■ Task item ■
The line containing "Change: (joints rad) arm" marks the end, so write out exactly every line from the top of the entries below through that one.

* * *

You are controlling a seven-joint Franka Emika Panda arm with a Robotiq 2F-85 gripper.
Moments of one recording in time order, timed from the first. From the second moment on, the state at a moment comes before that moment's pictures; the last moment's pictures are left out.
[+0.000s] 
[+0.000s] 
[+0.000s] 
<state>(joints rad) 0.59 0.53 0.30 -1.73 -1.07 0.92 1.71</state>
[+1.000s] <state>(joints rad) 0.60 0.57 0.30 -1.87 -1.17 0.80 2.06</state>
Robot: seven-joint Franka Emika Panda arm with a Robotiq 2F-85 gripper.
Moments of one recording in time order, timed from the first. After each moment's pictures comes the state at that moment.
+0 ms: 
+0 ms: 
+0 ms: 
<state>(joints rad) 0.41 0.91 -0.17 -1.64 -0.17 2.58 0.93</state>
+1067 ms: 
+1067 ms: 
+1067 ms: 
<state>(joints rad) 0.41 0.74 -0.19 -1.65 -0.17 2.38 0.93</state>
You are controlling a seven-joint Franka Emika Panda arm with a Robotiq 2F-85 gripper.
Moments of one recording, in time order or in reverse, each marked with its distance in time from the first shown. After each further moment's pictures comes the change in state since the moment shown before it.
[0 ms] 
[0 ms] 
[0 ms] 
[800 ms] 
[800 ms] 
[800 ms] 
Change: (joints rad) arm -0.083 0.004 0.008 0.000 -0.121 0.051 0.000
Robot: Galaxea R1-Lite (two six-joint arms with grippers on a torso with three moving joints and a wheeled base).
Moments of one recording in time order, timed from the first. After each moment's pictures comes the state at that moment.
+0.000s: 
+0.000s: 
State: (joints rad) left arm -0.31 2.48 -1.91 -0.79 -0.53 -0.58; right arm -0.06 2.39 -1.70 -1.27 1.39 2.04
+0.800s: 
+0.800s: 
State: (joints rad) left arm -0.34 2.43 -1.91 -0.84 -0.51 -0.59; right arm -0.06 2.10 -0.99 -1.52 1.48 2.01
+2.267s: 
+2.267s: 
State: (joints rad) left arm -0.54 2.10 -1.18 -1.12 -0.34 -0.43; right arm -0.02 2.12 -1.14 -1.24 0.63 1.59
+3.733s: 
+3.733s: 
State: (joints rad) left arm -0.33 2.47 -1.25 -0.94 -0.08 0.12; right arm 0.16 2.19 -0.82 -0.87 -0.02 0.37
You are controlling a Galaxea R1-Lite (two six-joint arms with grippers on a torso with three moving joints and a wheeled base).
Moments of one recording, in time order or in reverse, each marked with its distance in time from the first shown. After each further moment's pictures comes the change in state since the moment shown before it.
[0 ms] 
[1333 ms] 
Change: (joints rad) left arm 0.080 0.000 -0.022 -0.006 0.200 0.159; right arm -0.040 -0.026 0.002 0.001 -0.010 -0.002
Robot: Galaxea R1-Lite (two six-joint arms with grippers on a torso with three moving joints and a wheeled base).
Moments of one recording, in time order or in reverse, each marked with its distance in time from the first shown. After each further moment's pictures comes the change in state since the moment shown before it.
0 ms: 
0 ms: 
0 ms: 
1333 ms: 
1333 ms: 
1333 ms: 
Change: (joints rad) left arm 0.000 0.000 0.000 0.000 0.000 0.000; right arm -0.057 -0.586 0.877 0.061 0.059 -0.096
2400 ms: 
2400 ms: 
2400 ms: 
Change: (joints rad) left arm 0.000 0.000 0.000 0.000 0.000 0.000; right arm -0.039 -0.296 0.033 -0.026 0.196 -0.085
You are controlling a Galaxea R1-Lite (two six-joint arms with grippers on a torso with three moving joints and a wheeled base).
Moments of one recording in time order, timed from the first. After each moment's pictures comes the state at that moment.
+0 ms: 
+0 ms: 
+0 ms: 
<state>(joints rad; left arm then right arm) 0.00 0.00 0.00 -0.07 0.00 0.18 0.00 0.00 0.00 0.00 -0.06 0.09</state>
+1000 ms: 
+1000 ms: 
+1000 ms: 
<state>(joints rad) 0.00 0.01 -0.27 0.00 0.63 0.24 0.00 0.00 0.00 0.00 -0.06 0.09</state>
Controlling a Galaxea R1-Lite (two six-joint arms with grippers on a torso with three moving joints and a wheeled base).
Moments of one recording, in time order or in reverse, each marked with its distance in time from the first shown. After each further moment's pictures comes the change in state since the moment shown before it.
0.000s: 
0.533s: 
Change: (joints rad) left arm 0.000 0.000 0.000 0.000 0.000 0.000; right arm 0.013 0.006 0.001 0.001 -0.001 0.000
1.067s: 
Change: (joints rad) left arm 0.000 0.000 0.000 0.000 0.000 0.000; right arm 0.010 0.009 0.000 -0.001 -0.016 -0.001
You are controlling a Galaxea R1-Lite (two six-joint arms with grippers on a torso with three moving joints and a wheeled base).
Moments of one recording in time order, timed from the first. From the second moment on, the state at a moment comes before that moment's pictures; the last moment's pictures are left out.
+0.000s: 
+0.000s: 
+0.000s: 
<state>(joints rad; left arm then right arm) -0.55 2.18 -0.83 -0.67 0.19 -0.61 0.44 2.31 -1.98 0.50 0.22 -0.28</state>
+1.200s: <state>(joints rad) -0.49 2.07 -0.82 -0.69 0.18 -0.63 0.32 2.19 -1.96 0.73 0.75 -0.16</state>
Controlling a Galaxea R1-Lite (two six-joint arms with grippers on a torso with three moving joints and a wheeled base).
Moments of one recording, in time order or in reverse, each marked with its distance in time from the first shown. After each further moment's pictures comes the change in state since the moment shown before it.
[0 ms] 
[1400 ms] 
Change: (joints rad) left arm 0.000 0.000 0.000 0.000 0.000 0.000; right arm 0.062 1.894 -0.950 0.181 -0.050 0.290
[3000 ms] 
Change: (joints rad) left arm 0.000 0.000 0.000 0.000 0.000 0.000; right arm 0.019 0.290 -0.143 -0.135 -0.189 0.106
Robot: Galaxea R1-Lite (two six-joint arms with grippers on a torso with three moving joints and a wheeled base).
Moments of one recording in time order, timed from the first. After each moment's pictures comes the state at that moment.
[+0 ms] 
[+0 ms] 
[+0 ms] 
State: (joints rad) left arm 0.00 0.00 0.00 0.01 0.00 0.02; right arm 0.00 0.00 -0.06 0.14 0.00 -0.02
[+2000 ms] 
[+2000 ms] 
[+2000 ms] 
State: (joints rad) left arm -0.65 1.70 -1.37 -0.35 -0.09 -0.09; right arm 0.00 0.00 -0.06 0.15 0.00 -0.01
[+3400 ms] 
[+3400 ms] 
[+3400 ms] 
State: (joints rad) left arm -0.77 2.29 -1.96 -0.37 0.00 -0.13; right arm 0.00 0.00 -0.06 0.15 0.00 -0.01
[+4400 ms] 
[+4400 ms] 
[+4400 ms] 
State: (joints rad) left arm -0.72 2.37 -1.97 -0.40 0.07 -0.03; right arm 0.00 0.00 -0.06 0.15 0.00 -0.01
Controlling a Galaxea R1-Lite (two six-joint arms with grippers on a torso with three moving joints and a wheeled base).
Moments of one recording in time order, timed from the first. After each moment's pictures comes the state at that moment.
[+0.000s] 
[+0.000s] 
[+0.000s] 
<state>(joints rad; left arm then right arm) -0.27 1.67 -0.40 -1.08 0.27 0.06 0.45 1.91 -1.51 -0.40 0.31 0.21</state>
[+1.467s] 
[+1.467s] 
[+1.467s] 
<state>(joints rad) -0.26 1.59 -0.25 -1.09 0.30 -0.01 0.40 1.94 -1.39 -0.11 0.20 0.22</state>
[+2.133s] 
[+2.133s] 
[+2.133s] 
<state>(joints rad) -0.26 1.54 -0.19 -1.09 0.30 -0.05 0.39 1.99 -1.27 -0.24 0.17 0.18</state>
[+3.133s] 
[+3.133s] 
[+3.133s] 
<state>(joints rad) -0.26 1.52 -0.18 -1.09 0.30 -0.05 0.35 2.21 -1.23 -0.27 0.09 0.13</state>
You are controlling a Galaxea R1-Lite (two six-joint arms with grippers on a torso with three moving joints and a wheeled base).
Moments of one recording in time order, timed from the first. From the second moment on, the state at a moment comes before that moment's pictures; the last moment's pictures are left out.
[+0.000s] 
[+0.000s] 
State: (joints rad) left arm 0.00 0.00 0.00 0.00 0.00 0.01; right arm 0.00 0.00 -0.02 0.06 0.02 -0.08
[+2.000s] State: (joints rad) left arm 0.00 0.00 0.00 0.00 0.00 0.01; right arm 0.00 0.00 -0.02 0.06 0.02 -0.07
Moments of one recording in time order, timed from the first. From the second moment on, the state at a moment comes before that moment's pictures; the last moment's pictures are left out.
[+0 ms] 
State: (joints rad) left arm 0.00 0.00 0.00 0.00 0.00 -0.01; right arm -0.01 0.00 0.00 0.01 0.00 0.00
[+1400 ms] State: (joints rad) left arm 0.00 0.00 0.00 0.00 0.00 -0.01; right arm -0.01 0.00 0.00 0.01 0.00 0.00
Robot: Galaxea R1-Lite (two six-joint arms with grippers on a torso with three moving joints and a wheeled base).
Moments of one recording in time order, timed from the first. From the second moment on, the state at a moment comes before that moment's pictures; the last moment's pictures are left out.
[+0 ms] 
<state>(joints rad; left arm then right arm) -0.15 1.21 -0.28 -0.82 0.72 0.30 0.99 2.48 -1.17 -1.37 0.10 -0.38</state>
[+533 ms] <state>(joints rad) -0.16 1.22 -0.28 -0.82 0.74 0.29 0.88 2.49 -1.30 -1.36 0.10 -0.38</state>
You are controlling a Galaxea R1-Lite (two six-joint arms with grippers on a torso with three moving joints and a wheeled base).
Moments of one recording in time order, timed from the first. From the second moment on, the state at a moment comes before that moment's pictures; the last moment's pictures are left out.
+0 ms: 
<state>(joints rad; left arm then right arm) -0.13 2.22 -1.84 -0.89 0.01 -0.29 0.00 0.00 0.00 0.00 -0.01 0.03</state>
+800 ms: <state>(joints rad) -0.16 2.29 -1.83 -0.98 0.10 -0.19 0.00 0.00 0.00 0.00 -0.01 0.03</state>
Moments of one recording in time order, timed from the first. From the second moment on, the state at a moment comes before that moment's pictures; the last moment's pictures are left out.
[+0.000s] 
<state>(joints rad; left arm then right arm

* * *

■ Written response ■
You are controlling a seven-joint Franka Emika Panda arm with a Robotiq 2F-85 gripper.
Moments of one recording in time order, timed from the first. From the second moment on, the state at a moment comes before that moment's pictures; the last moment's pictures are left out.
[+0.000s] 
[+0.000s] 
[+0.000s] 
<state>(joints rad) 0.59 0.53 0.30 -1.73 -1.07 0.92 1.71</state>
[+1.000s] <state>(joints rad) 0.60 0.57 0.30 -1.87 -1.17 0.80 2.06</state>
Robot: seven-joint Franka Emika Panda arm with a Robotiq 2F-85 gripper.
Moments of one recording in time order, timed from the first. After each moment's pictures comes the state at that moment.
+0 ms: 
+0 ms: 
+0 ms: 
<state>(joints rad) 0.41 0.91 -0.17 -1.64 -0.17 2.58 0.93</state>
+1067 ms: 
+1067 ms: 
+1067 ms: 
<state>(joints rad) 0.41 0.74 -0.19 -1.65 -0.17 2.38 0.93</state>
You are controlling a seven-joint Franka Emika Panda arm with a Robotiq 2F-85 gripper.
Moments of one recording, in time order or in reverse, each marked with its distance in time from the first shown. After each further moment's pictures comes the change in state since the moment shown before it.
[0 ms] 
[0 ms] 
[0 ms] 
[800 ms] 
[800 ms] 
[800 ms] 
Change: (joints rad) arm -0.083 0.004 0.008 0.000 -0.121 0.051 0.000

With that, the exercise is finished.